→ **WORK INSTRUCTION**
Each entry below should appear again exactly as written, without pictures.

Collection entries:
------------------------------------

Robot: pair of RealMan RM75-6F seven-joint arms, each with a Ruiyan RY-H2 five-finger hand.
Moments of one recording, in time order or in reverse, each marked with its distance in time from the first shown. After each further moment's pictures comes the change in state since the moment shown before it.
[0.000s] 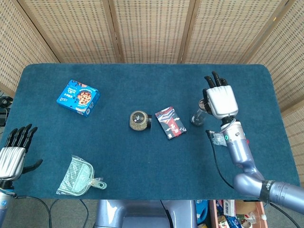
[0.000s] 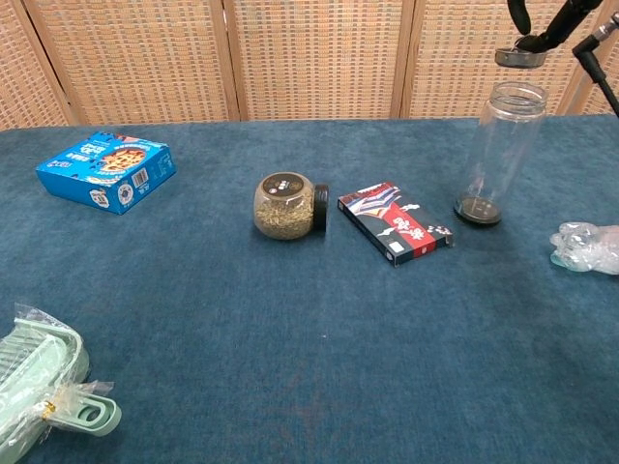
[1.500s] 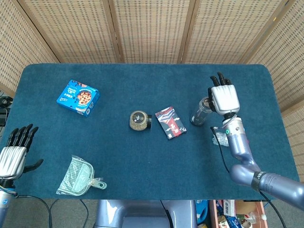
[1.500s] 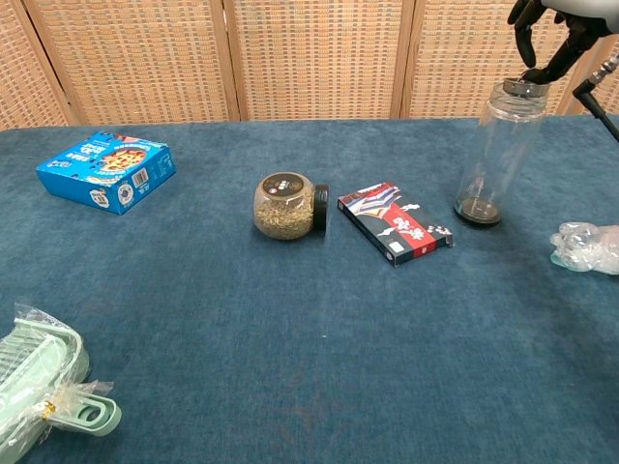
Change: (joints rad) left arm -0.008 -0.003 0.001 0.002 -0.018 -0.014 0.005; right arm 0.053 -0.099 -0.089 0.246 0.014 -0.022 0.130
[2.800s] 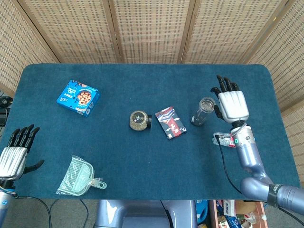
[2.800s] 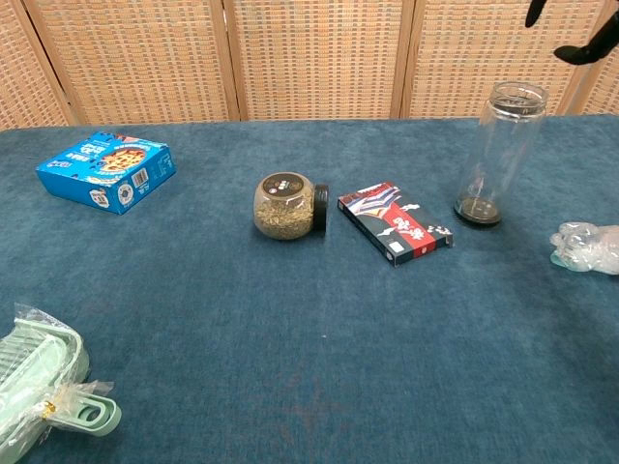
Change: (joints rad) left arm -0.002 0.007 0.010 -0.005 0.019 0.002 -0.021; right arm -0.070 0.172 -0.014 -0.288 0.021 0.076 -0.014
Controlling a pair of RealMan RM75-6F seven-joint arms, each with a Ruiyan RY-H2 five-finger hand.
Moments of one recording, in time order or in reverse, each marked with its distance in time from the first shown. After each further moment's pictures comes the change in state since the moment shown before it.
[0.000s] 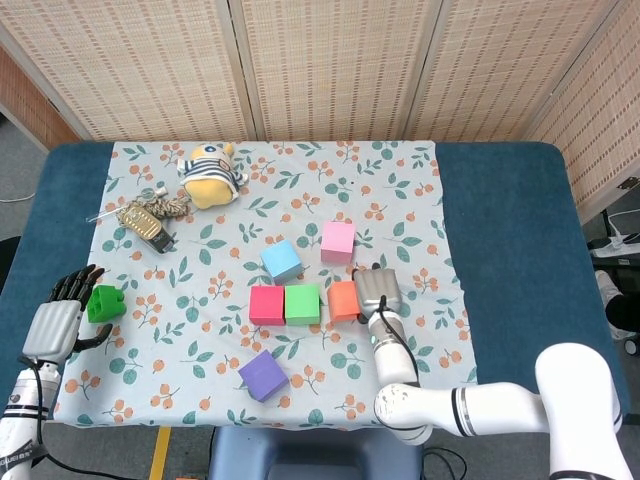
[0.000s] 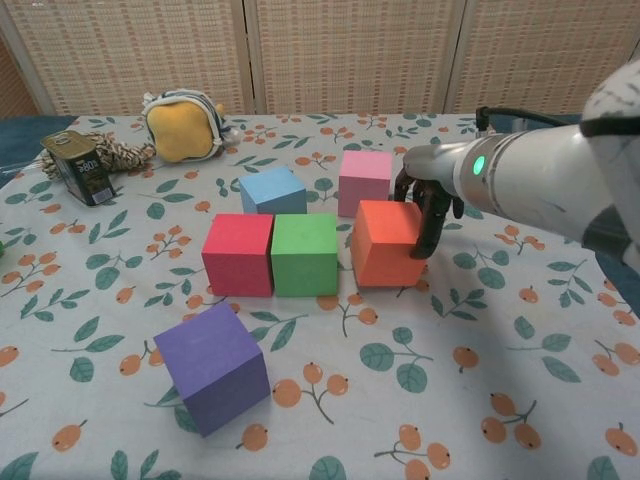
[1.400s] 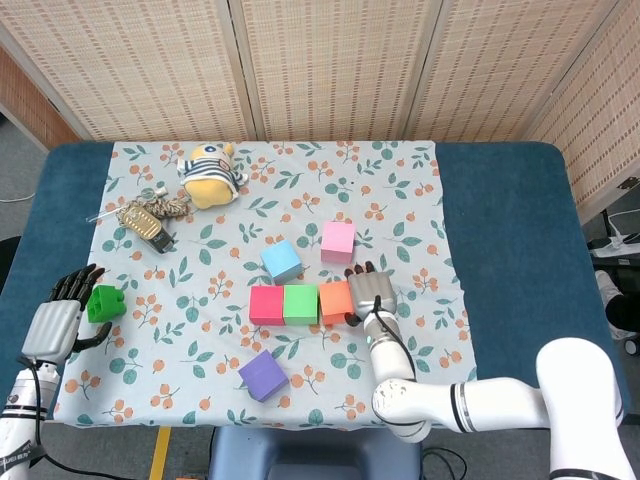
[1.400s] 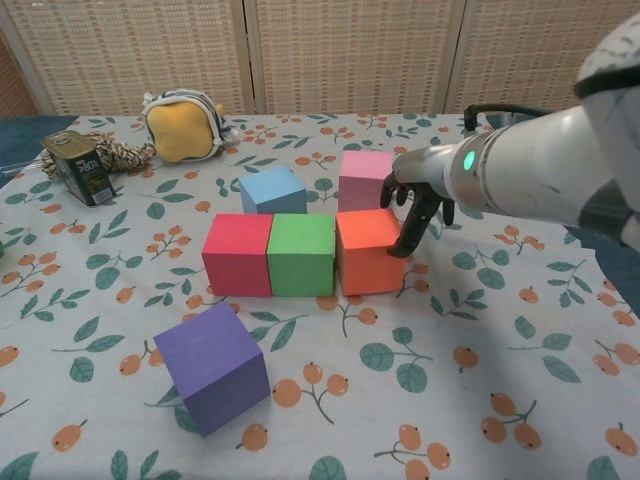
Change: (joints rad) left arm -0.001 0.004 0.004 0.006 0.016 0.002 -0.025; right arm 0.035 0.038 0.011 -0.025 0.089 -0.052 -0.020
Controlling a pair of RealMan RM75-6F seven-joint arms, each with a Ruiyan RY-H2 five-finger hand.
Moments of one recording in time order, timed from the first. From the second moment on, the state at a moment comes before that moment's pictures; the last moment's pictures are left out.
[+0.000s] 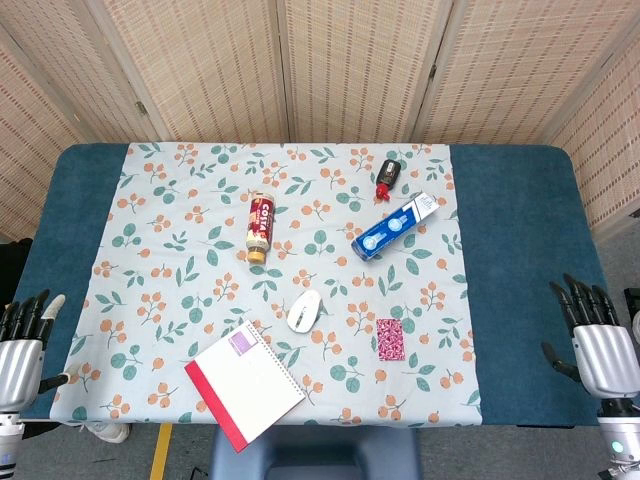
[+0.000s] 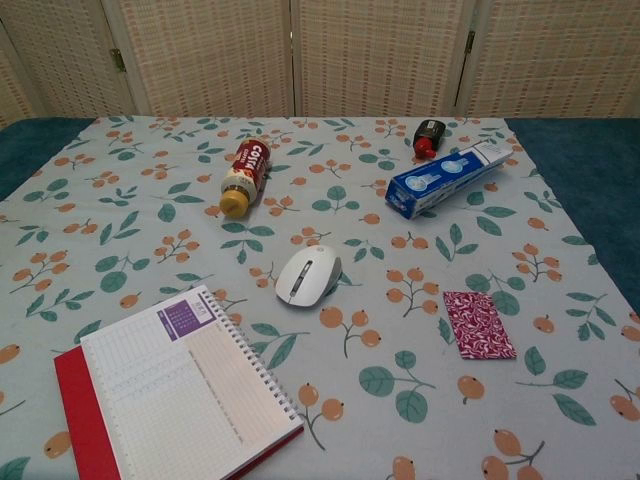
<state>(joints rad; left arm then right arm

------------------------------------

→ **EXERCISE RESULT**
Robot: pair of RealMan RM75-6F seven-joint arms, each with a Ruiyan RY-H2 five-finger hand.
Moments of one recording, in time order or in reverse, each marked with its distance in time from the first shown. After each further moment's pictures comes the change in state since the moment shown before it.
[0.000s] 
[0.000s] 
[1.500s] 
[1.500s] 
Change: (joints rad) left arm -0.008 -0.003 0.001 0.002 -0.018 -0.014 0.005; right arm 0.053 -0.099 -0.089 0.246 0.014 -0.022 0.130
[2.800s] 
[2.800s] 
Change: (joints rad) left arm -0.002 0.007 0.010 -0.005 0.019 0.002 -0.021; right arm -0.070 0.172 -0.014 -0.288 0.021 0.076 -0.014
Controlling a pair of RealMan RM75-6F seven-joint arms, each with a Ruiyan RY-H2 five-finger hand.
Moments of one recording, in time order or in reverse, each marked with its distance in time from the first shown. After each further moment's pictures comes the change in state since the moment shown before it.
[0.000s] 
[0.000s] 
[1.400s] 
[1.400s] 
Change: (joints rad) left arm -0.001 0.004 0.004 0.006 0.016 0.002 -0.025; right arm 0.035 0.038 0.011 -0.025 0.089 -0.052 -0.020
Controlling a pair of RealMan RM75-6F seven-joint arms, each with a Ruiyan RY-H2 five-finger hand.
Moments of one recording in time order, timed from the first. From the second moment on, the state at a moment comes before that moment's pictures; the last moment's pictures are left out.
[+0.000s] 
[+0.000s] 
<state>(joints rad; left arm then right arm

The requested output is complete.